## Task to complete
The complete set of records below must be repeated precisely as given.

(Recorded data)
::::
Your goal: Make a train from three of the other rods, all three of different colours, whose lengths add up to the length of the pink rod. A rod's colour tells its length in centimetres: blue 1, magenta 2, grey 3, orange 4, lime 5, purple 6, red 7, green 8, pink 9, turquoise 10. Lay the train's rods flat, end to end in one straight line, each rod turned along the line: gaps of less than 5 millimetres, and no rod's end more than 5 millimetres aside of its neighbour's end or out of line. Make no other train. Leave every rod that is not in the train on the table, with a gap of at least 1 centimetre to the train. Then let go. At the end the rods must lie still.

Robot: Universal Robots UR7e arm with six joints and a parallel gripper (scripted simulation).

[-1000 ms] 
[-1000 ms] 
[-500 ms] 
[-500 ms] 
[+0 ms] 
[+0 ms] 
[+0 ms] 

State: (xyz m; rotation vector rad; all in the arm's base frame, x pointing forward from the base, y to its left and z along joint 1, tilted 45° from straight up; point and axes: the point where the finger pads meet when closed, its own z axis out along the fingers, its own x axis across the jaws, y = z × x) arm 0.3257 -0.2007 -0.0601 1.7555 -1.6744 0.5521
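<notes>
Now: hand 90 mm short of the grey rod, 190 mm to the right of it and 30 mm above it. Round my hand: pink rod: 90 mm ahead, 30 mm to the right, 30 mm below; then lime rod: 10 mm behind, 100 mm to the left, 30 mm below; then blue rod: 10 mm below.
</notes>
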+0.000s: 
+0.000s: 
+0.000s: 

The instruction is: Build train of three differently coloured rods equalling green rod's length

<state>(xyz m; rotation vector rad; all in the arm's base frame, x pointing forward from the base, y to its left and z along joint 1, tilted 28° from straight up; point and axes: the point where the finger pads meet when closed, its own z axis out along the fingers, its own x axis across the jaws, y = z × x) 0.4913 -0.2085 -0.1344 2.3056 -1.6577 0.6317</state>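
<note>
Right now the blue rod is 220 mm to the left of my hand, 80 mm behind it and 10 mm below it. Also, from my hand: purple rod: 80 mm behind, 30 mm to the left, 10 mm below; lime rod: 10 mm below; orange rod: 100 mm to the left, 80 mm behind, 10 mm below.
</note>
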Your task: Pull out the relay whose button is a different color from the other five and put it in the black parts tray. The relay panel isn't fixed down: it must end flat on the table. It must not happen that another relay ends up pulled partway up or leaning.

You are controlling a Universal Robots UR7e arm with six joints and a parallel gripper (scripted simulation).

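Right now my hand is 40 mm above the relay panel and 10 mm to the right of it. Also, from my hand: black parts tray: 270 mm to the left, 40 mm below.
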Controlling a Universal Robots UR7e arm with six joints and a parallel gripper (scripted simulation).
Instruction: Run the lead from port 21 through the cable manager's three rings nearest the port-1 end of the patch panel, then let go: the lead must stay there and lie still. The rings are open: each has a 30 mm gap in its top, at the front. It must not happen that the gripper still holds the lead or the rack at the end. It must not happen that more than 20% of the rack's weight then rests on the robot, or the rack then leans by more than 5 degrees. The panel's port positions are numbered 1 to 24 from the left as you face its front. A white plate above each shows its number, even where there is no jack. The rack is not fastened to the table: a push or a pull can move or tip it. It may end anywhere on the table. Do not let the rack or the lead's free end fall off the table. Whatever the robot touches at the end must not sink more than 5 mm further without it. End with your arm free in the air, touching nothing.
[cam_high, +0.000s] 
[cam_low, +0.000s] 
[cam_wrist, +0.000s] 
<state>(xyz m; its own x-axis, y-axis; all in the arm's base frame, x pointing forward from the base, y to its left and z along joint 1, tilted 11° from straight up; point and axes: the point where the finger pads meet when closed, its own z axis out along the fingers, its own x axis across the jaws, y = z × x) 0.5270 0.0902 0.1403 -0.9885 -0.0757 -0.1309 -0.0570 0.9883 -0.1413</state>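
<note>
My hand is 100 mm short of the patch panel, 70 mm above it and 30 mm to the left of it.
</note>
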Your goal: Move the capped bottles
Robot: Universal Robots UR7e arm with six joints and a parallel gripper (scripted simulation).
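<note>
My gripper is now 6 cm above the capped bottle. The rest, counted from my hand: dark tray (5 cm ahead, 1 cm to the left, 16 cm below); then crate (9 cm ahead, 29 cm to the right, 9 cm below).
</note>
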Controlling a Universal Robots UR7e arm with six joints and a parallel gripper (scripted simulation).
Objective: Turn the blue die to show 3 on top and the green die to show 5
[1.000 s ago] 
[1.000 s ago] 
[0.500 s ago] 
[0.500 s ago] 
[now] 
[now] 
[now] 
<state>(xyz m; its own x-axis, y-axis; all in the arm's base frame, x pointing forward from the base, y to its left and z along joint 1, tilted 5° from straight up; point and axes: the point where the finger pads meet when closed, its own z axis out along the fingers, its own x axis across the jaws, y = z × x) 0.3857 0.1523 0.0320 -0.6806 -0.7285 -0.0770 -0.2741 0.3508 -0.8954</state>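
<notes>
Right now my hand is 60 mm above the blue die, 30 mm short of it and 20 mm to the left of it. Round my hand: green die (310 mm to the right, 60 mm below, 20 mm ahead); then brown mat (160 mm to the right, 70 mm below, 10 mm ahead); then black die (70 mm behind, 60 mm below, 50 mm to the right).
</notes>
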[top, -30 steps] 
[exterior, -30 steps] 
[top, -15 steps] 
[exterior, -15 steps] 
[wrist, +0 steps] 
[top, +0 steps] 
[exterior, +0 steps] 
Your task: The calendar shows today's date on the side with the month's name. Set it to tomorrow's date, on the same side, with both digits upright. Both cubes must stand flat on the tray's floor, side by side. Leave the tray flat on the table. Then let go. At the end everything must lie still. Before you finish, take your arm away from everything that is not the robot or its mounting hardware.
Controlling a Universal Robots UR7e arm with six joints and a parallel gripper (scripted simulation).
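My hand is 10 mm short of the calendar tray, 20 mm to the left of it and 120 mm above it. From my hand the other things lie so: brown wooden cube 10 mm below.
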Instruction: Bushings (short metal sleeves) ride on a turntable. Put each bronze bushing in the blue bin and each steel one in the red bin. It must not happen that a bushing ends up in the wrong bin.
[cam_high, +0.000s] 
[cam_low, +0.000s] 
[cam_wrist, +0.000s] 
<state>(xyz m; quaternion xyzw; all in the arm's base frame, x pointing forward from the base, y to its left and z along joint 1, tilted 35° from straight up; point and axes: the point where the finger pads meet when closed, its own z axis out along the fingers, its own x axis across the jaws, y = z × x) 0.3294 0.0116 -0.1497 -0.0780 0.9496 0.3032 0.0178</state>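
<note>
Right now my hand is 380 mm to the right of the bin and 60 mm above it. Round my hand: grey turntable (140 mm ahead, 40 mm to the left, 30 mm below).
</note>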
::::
## Output of the exercise
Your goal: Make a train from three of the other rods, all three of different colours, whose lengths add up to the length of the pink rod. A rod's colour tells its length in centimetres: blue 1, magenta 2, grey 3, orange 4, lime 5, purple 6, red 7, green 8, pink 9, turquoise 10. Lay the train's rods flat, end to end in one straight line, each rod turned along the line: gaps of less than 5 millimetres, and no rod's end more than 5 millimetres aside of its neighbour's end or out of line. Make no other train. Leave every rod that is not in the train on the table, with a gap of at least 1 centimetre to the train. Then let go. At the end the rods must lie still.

Robot: Universal Robots UR7e arm with six joints and a parallel gripper (scripted simulation).

[-1000 ms] 
[-1000 ms] 
[-500 ms] 
[-500 ms] 
[+0 ms] 
[+0 ms] 
[+0 ms] 

State: (xyz m; rotation vector rad; all in the arm's base frame, x pointing forward from the base, y to its left and z along joint 1, tilted 45° from straight up; point and axes: the point where the finger pads meet when closed, its own z axis out along the fingers, its own x axis across the jaws, y = z × x) arm 0.3257 -0.2007 -0.0601 1.7555 -1.6744 0.5521
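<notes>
Now: hand 90 mm short of the grey rod, 190 mm to the right of it and 30 mm above it. Round my hand: pink rod: 90 mm ahead, 30 mm to the right, 30 mm below; then lime rod: 10 mm behind, 100 mm to the left, 30 mm below; then blue rod: 10 mm below.
</notes>
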+0.000s: 
+0.000s: 
+0.000s: 

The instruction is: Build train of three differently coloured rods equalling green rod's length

<state>(xyz m; rotation vector rad; all in the arm's base frame, x pointing forward from the base, y to its left and z along joint 1, tilted 28° from straight up; point and axes: the point where the finger pads meet when closed, its own z axis out along the fingers, its own x axis across the jaws, y = z × x) 0.4913 -0.2085 -0.1344 2.3056 -1.6577 0.6317</state>
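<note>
Right now the blue rod is 220 mm to the left of my hand, 80 mm behind it and 10 mm below it. Also, from my hand: purple rod: 80 mm behind, 30 mm to the left, 10 mm below; lime rod: 10 mm below; orange rod: 100 mm to the left, 80 mm behind, 10 mm below.
</note>
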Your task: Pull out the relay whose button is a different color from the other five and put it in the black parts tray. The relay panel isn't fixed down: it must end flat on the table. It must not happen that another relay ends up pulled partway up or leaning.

You are controlling a Universal Robots UR7e arm with six joints and a parallel gripper (scripted simulation).

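Right now my hand is 40 mm above the relay panel and 10 mm to the right of it. Also, from my hand: black parts tray: 270 mm to the left, 40 mm below.
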Controlling a Universal Robots UR7e arm with six joints and a parallel gripper (scripted simulation).
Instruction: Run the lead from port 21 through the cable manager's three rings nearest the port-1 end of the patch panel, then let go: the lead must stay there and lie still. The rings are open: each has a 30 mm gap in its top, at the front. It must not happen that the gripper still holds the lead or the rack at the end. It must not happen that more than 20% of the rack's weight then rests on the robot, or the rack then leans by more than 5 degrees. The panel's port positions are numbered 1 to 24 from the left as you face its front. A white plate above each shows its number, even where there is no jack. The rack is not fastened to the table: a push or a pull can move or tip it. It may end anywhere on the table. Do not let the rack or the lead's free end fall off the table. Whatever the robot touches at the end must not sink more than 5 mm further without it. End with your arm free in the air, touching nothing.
[cam_high, +0.000s] 
[cam_low, +0.000s] 
[cam_wrist, +0.000s] 
<state>(xyz m; its own x-axis, y-axis; all in the arm's base frame, x pointing forward from the base, y to its left and z along joint 1, tilted 11° from straight up; point and axes: the point where the finger pads meet when closed, its own z axis out along the fingers, its own x axis across the jaws, y = z × x) 0.5270 0.0902 0.1403 -0.9885 -0.0757 -0.1309 -0.0570 0.9883 -0.1413</state>
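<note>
My hand is 100 mm short of the patch panel, 70 mm above it and 30 mm to the left of it.
</note>
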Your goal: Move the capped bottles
Robot: Universal Robots UR7e arm with six joints and a parallel gripper (scripted simulation).
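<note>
My gripper is now 6 cm above the capped bottle. The rest, counted from my hand: dark tray (5 cm ahead, 1 cm to the left, 16 cm below); then crate (9 cm ahead, 29 cm to the right, 9 cm below).
</note>
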Controlling a Universal Robots UR7e arm with six joints and a parallel gripper (scripted simulation).
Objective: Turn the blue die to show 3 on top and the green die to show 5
[1.000 s ago] 
[1.000 s ago] 
[0.500 s ago] 
[0.500 s ago] 
[now] 
[now] 
[now] 
<state>(xyz m; its own x-axis, y-axis; all in the arm's base frame, x pointing forward from the base, y to its left and z along joint 1, tilted 5° from straight up; point and axes: the point where the finger pads meet when closed, its own z axis out along the fingers, its own x axis across the jaws, y = z × x) 0.3857 0.1523 0.0320 -0.6806 -0.7285 -0.0770 -0.2741 0.3508 -0.8954</state>
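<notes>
Right now my hand is 60 mm above the blue die, 30 mm short of it and 20 mm to the left of it. Round my hand: green die (310 mm to the right, 60 mm below, 20 mm ahead); then brown mat (160 mm to the right, 70 mm below, 10 mm ahead); then black die (70 mm behind, 60 mm below, 50 mm to the right).
</notes>
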[top, -30 steps] 
[exterior, -30 steps] 
[top, -15 steps] 
[exterior, -15 steps] 
[wrist, +0 steps] 
[top, +0 steps] 
[exterior, +0 steps] 
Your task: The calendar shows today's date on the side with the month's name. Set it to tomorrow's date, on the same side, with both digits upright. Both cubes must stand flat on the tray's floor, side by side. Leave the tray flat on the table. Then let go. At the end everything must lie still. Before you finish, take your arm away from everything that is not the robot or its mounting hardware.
Controlling a Universal Robots UR7e arm with six joints and a parallel gripper (scripted simulation).
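My hand is 10 mm short of the calendar tray, 20 mm to the left of it and 120 mm above it. From my hand the other things lie so: brown wooden cube 10 mm below.
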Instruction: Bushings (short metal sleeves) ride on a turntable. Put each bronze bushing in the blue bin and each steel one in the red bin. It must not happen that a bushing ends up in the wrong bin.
[cam_high, +0.000s] 
[cam_low, +0.000s] 
[cam_wrist, +0.000s] 
<state>(xyz m; quaternion xyzw; all in the arm's base frame, x pointing forward from the base, y to its left and z along joint 1, tilted 35° from straight up; point and axes: the point where the finger pads meet when closed, its own z axis out along the fingers, its own x axis across the jaws, y = z × x) 0.3294 0.0116 -0.1497 -0.0780 0.9496 0.3032 0.0178</state>
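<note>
Right now my hand is 380 mm to the right of the bin and 60 mm above it. Round my hand: grey turntable (140 mm ahead, 40 mm to the left, 30 mm below).
</note>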

There's nothing left to add to the answer.